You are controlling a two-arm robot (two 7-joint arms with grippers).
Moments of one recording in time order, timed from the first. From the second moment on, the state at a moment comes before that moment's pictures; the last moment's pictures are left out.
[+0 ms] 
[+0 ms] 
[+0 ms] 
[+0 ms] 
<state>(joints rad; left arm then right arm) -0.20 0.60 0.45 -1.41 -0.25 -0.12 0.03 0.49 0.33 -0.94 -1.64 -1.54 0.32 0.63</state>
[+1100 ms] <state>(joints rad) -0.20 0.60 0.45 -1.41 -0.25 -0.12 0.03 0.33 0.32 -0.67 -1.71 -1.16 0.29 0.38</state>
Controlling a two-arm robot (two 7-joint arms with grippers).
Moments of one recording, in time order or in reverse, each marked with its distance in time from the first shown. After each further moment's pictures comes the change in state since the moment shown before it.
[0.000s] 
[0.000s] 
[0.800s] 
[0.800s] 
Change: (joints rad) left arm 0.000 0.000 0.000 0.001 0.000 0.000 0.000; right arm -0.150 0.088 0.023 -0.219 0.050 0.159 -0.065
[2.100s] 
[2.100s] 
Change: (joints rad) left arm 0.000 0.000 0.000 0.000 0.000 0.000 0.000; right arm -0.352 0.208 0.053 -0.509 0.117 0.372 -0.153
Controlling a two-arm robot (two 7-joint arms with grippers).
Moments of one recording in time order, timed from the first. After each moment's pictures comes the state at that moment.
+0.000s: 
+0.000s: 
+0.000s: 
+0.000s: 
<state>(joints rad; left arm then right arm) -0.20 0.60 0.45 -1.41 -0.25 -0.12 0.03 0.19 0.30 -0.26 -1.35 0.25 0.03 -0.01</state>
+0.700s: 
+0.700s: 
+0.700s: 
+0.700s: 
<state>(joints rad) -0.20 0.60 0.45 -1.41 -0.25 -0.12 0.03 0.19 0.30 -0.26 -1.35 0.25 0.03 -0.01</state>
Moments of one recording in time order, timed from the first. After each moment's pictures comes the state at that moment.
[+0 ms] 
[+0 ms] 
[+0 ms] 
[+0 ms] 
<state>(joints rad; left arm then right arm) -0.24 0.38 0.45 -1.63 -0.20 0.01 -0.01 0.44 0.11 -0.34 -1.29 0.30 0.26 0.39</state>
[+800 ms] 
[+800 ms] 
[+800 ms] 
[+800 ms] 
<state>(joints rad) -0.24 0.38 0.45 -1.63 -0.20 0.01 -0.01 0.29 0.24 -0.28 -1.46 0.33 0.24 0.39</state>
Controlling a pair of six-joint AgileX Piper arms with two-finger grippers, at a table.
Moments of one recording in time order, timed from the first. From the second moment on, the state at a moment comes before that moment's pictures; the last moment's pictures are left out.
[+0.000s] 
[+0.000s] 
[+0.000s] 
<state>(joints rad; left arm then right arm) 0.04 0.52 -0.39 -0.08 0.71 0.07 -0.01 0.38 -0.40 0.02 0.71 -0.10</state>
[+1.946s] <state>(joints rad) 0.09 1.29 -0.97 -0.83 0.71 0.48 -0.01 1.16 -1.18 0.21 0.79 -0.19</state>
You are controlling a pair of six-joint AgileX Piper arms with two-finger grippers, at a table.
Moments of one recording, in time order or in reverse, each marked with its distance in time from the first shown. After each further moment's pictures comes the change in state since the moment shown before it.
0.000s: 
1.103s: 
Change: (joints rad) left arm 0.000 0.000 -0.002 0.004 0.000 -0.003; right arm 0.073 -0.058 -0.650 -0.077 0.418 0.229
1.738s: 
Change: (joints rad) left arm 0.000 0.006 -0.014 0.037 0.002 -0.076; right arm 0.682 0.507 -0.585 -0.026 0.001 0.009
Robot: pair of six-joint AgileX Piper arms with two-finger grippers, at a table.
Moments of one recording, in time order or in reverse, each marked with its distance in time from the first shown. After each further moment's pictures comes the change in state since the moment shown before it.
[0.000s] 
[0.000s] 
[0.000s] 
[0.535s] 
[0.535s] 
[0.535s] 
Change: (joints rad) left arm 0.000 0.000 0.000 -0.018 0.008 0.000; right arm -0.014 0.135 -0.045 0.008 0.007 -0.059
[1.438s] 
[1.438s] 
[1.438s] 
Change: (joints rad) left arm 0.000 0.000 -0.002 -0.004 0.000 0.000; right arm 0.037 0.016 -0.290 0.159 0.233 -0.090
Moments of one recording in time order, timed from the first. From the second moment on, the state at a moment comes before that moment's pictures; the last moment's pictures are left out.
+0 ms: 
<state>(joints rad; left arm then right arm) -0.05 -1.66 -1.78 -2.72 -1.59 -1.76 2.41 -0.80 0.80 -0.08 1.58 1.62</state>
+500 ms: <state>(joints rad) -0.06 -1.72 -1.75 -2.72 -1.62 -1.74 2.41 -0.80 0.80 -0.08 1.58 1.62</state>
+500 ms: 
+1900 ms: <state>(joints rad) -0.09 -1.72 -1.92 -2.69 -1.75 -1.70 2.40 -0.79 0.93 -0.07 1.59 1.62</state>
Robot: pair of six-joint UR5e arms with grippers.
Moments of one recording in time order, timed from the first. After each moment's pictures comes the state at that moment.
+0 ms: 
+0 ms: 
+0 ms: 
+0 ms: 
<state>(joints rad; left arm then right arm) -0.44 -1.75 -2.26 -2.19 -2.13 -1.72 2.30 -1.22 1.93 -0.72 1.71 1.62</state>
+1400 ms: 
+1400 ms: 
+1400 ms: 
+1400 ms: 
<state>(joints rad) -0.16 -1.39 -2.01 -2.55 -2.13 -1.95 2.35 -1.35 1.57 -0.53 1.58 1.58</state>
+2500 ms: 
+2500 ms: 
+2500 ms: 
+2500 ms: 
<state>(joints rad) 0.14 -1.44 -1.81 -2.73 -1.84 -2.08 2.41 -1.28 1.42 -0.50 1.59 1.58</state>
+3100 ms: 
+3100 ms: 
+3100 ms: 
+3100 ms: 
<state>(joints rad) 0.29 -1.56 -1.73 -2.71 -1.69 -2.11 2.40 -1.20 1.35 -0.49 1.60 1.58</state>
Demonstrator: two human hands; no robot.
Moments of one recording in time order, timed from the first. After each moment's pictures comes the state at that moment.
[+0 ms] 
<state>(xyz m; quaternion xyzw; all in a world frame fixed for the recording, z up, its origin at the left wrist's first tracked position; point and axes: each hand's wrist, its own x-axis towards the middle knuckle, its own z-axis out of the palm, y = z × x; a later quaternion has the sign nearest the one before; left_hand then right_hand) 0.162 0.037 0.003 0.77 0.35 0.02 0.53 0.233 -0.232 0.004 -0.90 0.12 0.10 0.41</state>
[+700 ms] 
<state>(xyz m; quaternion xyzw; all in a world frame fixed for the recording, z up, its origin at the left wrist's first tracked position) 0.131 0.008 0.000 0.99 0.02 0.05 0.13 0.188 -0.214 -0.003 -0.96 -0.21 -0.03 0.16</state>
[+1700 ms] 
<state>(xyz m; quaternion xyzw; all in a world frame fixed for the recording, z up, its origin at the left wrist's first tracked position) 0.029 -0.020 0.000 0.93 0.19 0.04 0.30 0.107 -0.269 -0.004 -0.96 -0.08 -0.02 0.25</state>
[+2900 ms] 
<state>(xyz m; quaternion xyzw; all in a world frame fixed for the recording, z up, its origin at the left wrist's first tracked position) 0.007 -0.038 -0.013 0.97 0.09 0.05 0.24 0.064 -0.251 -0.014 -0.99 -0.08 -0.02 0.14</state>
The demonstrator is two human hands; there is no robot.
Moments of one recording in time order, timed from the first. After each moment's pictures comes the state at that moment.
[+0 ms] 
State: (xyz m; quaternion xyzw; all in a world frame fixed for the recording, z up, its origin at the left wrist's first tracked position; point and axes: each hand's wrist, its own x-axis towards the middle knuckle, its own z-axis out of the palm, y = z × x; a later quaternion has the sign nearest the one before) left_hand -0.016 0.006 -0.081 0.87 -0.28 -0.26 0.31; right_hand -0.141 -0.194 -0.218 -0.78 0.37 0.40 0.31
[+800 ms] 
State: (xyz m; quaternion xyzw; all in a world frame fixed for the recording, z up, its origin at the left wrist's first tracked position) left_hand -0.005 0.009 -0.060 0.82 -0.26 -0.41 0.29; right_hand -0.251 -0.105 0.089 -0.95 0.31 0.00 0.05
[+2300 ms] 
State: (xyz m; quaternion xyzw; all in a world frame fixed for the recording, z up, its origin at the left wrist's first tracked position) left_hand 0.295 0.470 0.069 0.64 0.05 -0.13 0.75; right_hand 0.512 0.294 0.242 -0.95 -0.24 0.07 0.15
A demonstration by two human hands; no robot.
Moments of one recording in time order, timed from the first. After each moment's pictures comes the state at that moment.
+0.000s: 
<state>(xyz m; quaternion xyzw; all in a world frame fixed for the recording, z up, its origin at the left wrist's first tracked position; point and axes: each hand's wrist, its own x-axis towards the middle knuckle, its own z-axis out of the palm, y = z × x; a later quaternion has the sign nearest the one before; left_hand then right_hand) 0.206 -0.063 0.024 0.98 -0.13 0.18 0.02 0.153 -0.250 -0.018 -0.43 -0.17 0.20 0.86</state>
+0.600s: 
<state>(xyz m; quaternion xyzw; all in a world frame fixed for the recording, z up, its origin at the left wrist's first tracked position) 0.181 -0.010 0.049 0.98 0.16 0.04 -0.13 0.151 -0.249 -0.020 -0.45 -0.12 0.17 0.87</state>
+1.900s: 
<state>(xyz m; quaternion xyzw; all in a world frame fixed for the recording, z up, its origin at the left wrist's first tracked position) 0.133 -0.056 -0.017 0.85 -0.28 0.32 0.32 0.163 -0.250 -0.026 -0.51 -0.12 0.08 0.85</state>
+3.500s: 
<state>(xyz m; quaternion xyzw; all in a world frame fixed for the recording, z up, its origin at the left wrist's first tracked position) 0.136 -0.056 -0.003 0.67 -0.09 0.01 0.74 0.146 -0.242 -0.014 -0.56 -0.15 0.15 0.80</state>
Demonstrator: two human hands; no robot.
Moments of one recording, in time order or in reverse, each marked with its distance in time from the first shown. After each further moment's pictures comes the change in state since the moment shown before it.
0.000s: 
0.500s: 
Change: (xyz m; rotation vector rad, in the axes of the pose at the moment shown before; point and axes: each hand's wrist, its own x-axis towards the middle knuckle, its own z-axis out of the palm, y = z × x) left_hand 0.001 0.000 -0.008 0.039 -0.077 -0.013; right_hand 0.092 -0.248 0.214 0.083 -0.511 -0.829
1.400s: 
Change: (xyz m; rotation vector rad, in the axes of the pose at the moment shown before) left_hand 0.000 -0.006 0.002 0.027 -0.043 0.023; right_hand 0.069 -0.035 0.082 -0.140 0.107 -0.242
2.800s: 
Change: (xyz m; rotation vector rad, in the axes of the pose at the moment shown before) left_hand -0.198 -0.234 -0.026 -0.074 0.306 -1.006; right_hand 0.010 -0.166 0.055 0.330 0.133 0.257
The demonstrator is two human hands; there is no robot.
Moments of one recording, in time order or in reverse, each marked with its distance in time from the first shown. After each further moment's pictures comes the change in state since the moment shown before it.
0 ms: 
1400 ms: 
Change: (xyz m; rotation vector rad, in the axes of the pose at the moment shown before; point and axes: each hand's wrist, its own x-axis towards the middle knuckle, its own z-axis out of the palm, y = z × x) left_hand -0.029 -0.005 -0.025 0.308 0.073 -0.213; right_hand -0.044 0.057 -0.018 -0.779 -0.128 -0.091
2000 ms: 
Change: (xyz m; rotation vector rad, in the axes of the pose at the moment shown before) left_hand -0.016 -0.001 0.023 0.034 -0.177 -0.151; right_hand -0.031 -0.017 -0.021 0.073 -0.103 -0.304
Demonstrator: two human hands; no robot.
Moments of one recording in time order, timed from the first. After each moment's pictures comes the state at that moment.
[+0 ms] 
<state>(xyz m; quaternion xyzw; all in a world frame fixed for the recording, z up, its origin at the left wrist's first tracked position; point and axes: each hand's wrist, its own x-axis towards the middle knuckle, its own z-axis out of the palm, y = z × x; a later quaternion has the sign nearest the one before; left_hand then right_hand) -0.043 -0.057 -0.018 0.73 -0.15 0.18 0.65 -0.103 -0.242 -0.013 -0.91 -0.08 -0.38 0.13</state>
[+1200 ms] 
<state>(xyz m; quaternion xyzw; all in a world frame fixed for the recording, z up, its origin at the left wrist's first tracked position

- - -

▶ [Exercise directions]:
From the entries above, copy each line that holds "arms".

▶ [Output of the exercise]:
You are controlling a two-arm robot (two 7-joint arms with grippers).
Controlling a two-arm robot (two 7-joint arms with grippers).
Controlling a two-arm robot (two 7-joint arms with grippers).
Controlling a pair of six-joint AgileX Piper arms with two-finger grippers, at a table.
You are controlling a pair of six-joint AgileX Piper arms with two-finger grippers, at a table.
Robot: pair of six-joint AgileX Piper arms with two-finger grippers, at a table.
Robot: pair of six-joint UR5e arms with grippers.

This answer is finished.